### REQUIRED WORK:
Copy the data that appears below exactly. Drop the pictures.
====== GIVEN MATERIAL
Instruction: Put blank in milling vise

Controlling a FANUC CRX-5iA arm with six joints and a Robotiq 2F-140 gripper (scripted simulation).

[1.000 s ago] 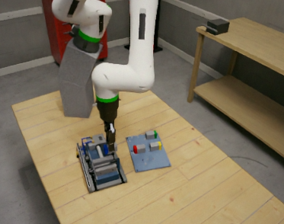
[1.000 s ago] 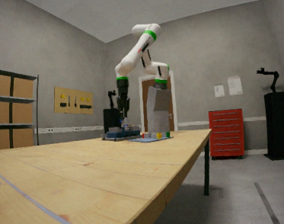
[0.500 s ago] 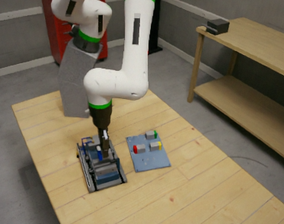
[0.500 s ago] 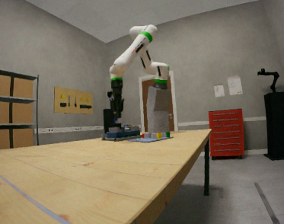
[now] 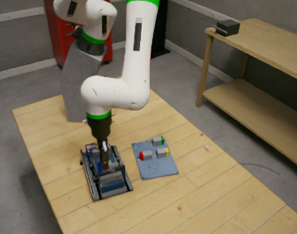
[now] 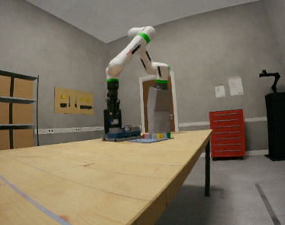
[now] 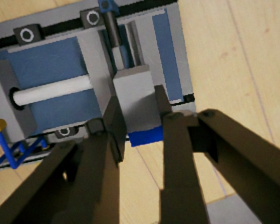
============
### ANSWER BELOW:
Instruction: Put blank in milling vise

Controlling a FANUC CRX-5iA arm with six joints and a Robotiq 2F-140 gripper (scripted simulation).

[1.000 s ago] 
[1.000 s ago] 
[0.500 s ago] 
[0.500 s ago] 
[now] 
[now] 
[now] 

The exercise is now done.